··· Records for this task ···

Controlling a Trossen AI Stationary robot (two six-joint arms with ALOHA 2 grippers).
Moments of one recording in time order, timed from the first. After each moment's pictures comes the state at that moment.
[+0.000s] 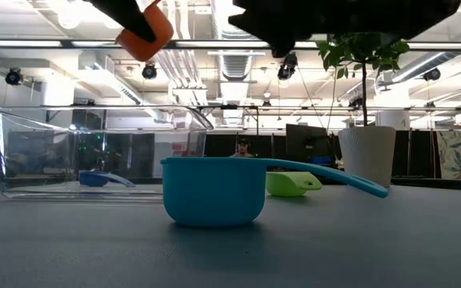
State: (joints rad) left arm -0.49 1.45 1.23 -0.92 -0.87 -0.48; right arm 0.17 1.54 0.75 0.79 0.01 -0.09
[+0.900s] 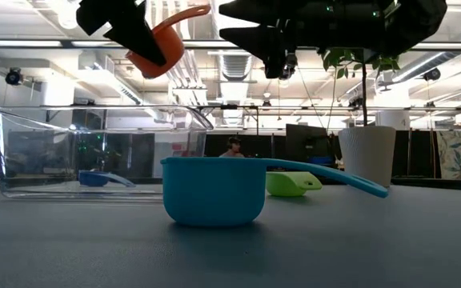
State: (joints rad) left arm -0.49 1.60 1.24 -0.92 -0.92 -0.45; right arm 0.09 1.61 0.75 0.94 0.02 0.18
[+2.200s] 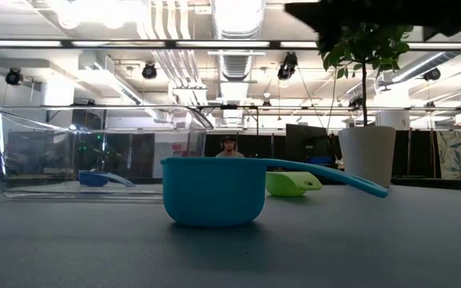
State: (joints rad) left arm -0.94 1.63 1.21 -1.02 -0.11 -1.17; right arm 0.08 1.09 0.51 0.69 0.03 0.06
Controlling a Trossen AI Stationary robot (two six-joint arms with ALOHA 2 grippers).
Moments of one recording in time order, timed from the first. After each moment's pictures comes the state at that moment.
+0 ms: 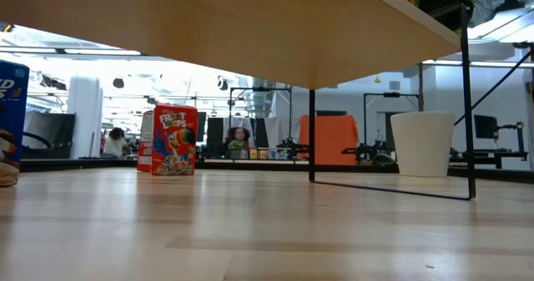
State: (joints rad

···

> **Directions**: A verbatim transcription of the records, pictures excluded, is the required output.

> **Solution**:
Controlling a Trossen AI Stationary robot (two six-joint arms with ALOHA 2 grippers).
Moments of one recording in time order, timed from the first. After each moment's pictures comes the state at that moment.
[+0.000s] 
State: (joints rad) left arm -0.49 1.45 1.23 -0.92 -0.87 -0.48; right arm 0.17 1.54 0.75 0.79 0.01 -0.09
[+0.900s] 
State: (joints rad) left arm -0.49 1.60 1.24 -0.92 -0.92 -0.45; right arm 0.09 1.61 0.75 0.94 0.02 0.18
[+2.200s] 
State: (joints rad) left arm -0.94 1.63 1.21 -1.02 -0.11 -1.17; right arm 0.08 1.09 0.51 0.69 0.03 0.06
Controlling a Trossen AI Stationary robot (two six-joint arms with ALOHA 2 grippers).
Moments of one recording in time order, timed from the first. After each moment's pictures comes the state at that moment.
+0 ms: 
State: (joints rad

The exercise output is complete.